= Balwant Singh Bhauryal =

Indian politician

Balwant Singh Bhauryal (born 15 August 1960) is an Indian politician belonging to the Bharatiya Janata Party. He is a second time member of the 4th Uttarakhand legislative assembly (2017–2022) elected from Kapkot constituency of Bageshwar district.
Bhauryal was also a member of the 2nd Uttarakhand Legislative assembly. elected from Kanda Assembly constituency, Bageshwar, Uttarakhand Legislative Assembly in India & State chief electoral officer.

He was elected from Kanda (Vidhan Sabha constituency) in the 2002 to 2007. He has served as Cabinet Minister of Uttarakhand from 2009 to 2012. He was also given the charge of the Minister for Health, Secretariat Administration and Medical Education along with Information Technology.

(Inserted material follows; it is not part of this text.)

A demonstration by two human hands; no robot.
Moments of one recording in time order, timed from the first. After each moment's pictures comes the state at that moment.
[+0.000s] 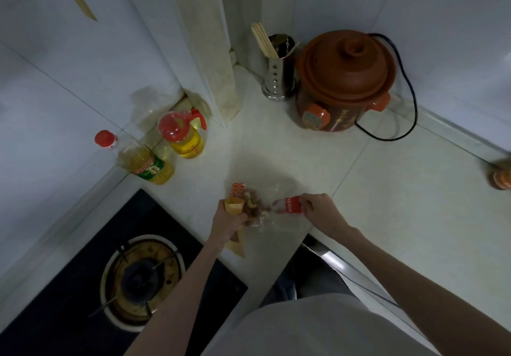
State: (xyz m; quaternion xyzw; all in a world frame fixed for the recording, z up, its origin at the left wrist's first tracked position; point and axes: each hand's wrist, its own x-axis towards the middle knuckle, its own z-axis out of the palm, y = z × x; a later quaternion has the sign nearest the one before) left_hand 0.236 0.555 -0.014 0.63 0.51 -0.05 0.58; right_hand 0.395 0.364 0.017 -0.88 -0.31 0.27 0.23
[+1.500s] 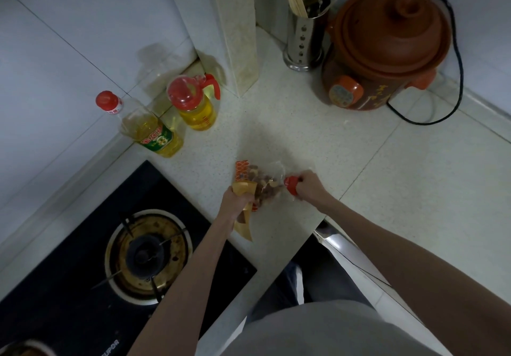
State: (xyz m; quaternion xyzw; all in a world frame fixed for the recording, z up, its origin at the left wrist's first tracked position) left_hand 0.229 0.567 -0.037 0.51 0.56 -0.08 0.65; right_hand 0.383 0.435 -0.030 -0.83 -0.11 0.43 0.32
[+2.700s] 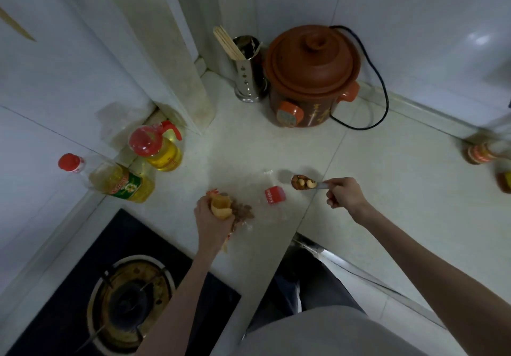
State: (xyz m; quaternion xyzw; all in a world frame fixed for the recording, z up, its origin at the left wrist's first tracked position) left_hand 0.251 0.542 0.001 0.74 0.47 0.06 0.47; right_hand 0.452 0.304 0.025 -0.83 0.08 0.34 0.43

Bhauryal also became the Guardian minister for Nanital district.

== Early political career ==
Balwant Singh Bhauryal made his foray into politics in 1975 when he was elected as member of Gram Panchayat and then district general Secretary in year 1997.

Thereafter, he was elected Zilla Panchayat President of Bageshwar district of Uttarakhand from 1998 to 2002.
Bhauryal has been President of the Bharatiya Janata Party (BJP) Bageshwar District, department coordinator, and State coordinator of Bharatiya Janata Party from 2003 to 2007.

From 2012 to 2015 he was given charge of District in-charge of Pithoragarh District. In 2015 Bhauryal became head of BJP Sadasyata Abhiyan Pramukh of Uttarakhand State.